Muscle thick filament structure and assembly require precise determination of length and diameter, structural differentiation and nonequivalence of myosins, and dynamic regulation of assembly and disassembly in response to a variety of signals. Directed assembly of myosin, therefore, is more likely than simple self assembly of myosin into thick filaments (Epstein & Fischman, Science 251:1039, 1991). The
unc-45 locus has been proposed to encode a catalyst for thick filament assembly, based on the phenotype of the temperature sensitive (ts) strain CB286 (Epstein & Thomson, Nature 250:579, 1974). This locus has been shown to interact genetically with myosin heavy chains (mhc) A and B, the body wall muscle isoforms (Venolia & Waterston, Genetics 126:345, 1990). We have found that the ts mutation
e286 does not lead to alterations in the accumulation of mhc A and B in strains grown at the restrictive temperature. Analysis of filaments purified from strains grown at the restrictive temperature has shown that both mhc isoforms are incorporated into thick filaments, although their quantity is markedly decreased when compared to those of strains grown at the permissive temperature. The
unc-45 gene has been cloned and is predicted to encode a 961 amino acid residue protein (Venolia, L. pers. comm.). We have identified two domains: an amino-terminal region which contains three tandem TPR (tetratricopeptide repeat) motifs and a carboxy-terminal CRO1/SHE4 domain. TPR motifs consist of antiparallel a-helices which pack together into an amphipathic groove which mediates protein-protein interactions (Das et al. EMBO J. 1:1192, 1998). They are present in a variety of proteins, including chaperones and protein phosphatases. The CRO1/SHE4 domain displays primary sequence similarity to the fungal proteins Cro1p (Podospora anserina) and She4p (Saccharomyces cerevisiae). Both proteins were identified through genetic screens seeking mutants defective in processes involving differential segregation of molecules (Jansen et al. Cell 84:687, 1996; Berteaux-Lecellier et al. EMBO J. 1:1248, 1998). We have identified the genetic alterations of the five
unc-45 ts alleles. They consist of missense mutations that lead to amino acid substitutions, three of which fall on conserved residues throughout the CRO1/SHE4 domain. We have also determined that the lethal alleles are caused by premature chain termination mutations in codons located between the TPR and CRO1/SHE4 domains.
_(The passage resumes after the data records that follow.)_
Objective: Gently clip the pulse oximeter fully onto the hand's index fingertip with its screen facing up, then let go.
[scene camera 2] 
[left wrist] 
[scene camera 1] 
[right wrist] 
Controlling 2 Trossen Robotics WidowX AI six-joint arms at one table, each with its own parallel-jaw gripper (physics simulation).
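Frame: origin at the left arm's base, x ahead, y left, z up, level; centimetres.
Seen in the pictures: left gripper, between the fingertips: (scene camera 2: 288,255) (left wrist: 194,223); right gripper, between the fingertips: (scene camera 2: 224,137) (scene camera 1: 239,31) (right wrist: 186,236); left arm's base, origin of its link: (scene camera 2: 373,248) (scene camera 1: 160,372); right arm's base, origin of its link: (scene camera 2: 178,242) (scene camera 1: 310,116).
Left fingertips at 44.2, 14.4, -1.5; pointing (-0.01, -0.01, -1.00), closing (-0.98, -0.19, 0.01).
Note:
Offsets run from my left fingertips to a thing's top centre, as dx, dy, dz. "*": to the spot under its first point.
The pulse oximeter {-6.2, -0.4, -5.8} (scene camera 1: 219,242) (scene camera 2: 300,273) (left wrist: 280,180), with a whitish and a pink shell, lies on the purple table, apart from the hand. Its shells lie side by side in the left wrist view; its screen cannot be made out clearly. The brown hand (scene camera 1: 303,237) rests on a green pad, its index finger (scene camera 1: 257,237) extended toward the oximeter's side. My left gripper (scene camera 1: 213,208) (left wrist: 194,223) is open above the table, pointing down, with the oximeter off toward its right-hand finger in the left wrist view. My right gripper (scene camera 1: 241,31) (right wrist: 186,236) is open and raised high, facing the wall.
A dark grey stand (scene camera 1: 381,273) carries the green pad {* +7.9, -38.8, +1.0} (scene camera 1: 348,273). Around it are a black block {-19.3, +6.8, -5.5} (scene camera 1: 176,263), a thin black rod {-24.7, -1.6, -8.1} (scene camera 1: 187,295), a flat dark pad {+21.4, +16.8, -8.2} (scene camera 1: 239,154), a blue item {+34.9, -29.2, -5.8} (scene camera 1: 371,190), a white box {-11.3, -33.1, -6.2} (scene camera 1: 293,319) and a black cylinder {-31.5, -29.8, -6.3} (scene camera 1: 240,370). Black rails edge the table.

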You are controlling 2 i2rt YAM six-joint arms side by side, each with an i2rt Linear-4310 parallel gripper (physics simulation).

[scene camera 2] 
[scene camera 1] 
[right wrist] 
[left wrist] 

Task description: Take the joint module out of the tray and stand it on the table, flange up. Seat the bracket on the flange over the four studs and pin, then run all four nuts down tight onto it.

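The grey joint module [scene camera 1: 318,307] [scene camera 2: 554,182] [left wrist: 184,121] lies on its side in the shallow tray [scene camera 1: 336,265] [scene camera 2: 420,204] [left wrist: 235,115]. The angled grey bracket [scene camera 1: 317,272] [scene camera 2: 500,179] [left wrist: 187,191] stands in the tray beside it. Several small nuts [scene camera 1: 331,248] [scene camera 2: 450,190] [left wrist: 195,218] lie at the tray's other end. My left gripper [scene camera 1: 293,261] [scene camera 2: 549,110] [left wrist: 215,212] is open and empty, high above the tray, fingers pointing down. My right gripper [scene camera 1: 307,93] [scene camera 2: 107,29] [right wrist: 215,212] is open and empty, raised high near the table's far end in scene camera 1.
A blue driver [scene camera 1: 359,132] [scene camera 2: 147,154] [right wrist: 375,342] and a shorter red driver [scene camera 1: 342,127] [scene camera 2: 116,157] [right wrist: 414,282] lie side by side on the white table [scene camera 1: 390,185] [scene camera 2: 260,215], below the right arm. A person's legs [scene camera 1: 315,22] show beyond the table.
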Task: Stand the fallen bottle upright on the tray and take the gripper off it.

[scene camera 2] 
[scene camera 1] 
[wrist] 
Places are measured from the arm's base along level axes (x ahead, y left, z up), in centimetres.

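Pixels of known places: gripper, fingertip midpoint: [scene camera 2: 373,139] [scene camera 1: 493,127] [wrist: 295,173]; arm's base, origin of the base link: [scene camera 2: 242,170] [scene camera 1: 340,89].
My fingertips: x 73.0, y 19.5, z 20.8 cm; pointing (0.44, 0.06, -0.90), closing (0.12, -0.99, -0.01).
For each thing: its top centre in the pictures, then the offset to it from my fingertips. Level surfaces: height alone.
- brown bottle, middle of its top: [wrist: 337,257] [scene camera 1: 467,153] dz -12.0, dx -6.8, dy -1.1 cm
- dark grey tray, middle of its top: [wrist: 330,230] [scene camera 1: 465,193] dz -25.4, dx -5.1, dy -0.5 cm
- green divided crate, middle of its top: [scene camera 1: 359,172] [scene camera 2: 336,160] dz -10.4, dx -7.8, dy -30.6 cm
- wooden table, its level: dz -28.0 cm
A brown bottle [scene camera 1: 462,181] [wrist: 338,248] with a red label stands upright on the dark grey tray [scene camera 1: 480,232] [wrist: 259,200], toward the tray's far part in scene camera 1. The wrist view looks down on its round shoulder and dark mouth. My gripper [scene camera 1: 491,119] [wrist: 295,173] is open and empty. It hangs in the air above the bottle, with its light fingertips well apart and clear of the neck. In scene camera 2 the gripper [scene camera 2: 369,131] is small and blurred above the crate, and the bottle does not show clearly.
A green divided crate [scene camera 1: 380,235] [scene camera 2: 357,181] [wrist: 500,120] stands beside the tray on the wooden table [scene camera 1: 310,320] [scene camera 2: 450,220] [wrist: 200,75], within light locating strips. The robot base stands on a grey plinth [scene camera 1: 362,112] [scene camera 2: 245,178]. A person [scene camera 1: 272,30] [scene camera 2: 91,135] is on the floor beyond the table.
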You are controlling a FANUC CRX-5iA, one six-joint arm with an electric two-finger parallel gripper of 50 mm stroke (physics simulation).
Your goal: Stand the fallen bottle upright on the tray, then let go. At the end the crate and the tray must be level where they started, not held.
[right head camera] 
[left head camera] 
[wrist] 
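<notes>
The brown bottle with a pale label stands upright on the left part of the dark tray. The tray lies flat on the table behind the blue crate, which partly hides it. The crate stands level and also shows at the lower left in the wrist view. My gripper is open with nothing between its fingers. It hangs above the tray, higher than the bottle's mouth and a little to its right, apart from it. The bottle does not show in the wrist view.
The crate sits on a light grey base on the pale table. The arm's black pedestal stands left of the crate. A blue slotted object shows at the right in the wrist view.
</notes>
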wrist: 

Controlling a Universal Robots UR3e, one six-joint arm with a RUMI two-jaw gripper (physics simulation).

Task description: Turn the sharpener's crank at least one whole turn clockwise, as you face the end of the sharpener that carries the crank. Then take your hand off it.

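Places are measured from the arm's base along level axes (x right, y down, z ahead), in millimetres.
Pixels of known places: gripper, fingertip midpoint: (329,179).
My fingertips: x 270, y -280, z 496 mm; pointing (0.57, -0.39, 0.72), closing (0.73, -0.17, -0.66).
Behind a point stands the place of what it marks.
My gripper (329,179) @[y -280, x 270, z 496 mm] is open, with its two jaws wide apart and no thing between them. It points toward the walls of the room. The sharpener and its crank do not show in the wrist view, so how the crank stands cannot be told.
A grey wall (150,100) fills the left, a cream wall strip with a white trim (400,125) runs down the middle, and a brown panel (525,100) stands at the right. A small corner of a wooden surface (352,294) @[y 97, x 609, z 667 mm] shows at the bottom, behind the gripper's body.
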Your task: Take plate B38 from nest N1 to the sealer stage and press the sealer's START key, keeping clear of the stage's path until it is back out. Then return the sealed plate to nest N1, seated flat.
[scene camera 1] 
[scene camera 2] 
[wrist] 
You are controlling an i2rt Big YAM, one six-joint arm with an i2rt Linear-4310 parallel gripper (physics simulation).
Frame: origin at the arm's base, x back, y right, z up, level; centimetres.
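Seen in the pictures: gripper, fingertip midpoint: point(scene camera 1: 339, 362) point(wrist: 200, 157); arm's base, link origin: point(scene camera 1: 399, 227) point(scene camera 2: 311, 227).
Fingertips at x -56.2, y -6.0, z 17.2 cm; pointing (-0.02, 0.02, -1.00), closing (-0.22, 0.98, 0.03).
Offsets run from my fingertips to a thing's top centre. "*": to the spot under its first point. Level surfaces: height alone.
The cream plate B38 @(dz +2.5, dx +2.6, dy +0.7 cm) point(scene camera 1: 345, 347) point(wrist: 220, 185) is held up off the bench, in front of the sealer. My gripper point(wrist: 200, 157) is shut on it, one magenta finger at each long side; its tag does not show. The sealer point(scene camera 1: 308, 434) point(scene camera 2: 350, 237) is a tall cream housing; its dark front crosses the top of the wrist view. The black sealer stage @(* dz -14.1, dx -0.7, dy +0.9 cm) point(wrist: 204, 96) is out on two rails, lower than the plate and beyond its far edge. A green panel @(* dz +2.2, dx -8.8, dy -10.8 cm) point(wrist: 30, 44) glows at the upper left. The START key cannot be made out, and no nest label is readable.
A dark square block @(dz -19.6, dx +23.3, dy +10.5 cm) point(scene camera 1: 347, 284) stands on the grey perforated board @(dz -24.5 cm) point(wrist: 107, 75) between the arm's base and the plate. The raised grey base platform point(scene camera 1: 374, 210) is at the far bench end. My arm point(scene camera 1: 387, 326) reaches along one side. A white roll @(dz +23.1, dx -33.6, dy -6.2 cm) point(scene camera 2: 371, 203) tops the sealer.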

These assignments further confirm the identification of the
unc-45 gene and protein. The above findings are consistent with our hypothesis of UNC-45 having an assemblase activity, that is, acting as a catalyst (e.g. chaperone or scaffold) during thick filament assembly. Our current work is directed toward establishing whether UNC-45 is a structural component of thick filaments or whether it is only transiently associated with them. We are also investigating the biochemical properties of thick filaments isolated from ts strains grown at the restrictive temperature. Supported by grants from the Muscular Dystrophy Association, National Science Foundation and the National Institute of General Medical Sciences.